- **TASK DETAILS**
Write out the data again in full, keeping every character the same.

- **MATERIAL PROVIDED**
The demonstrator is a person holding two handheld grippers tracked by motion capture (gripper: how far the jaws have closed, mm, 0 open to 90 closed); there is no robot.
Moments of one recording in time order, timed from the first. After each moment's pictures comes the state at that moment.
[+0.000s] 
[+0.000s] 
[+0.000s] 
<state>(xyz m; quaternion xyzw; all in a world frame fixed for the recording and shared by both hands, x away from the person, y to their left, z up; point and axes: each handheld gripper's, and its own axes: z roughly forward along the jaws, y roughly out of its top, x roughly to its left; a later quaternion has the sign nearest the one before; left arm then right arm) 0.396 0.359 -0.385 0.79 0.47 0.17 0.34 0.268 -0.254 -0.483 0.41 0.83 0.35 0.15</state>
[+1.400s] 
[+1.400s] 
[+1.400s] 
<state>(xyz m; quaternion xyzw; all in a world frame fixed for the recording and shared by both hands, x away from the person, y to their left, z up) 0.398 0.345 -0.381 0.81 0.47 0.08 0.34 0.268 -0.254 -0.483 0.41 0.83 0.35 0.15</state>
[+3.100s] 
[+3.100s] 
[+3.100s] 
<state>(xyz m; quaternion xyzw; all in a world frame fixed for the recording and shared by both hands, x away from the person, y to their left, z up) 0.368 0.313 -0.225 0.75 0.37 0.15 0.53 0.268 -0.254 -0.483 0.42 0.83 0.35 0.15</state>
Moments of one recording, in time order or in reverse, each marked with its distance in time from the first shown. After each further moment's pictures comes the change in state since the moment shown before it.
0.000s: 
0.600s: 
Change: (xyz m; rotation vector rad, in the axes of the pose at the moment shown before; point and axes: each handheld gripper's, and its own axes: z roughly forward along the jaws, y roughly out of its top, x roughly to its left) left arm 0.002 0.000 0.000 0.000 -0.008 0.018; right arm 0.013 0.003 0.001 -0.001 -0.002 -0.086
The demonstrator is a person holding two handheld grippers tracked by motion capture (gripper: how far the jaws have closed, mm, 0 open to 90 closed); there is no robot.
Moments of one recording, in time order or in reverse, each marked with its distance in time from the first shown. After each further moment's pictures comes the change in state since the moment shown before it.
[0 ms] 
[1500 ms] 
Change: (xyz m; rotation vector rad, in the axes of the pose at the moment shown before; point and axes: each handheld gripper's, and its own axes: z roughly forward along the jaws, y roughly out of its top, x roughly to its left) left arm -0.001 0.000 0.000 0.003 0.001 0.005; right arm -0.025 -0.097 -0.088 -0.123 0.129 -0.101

- **ANSWER TO THIS EXERCISE**
The demonstrator is a person holding two handheld grippers tracked by motion capture (gripper: how far the jaws have closed, mm, 0 open to 90 closed); there is no robot.
Moments of one recording in time order, timed from the first. After each moment's pictures comes the state at that moment.
[+0.000s] 
[+0.000s] 
[+0.000s] 
<state>(xyz m; quaternion xyzw; all in a world frame fixed for the recording and shared by both hands, x away from the person, y to their left, z up; point and axes: each handheld gripper's, and its own axes: z roughly forward along the jaws, y roughly out of its top, x roughly to its left; a later quaternion has the sign nearest the one before; left arm then right arm) 0.396 0.359 -0.385 0.79 0.47 0.17 0.34 0.268 -0.254 -0.483 0.41 0.83 0.35 0.15</state>
[+1.400s] 
[+1.400s] 
[+1.400s] 
<state>(xyz m; quaternion xyzw; all in a world frame fixed for the recording and shared by both hands, x away from the person, y to their left, z up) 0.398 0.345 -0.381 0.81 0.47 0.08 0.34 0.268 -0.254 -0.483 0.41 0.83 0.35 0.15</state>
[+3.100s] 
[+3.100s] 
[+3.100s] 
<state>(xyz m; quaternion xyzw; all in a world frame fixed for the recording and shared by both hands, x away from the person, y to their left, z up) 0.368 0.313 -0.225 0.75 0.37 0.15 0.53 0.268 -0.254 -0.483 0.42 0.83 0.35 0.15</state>
Moments of one recording, in time order or in reverse, each marked with its distance in time from the first shown. After each further moment's pictures comes the change in state since the moment shown before it.
0.000s: 
0.600s: 
Change: (xyz m; rotation vector rad, in the axes of the pose at the moment shown before; point and axes: each handheld gripper's, and its own axes: z roughly forward along the jaws, y roughly out of its top, x roughly to its left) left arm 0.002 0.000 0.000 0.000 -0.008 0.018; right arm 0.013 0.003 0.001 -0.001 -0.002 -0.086
The demonstrator is a person holding two handheld grippers tracked by motion capture (gripper: how far the jaws have closed, mm, 0 open to 90 closed); there is no robot.
Moments of one recording, in time order or in reverse, each marked with its distance in time from the first shown. After each further moment's pictures comes the change in state since the moment shown before it.
[0 ms] 
[1500 ms] 
Change: (xyz m; rotation vector rad, in the axes of the pose at the moment shown before; point and axes: each handheld gripper's, and its own axes: z roughly forward along the jaws, y roughly out of its top, x roughly to its left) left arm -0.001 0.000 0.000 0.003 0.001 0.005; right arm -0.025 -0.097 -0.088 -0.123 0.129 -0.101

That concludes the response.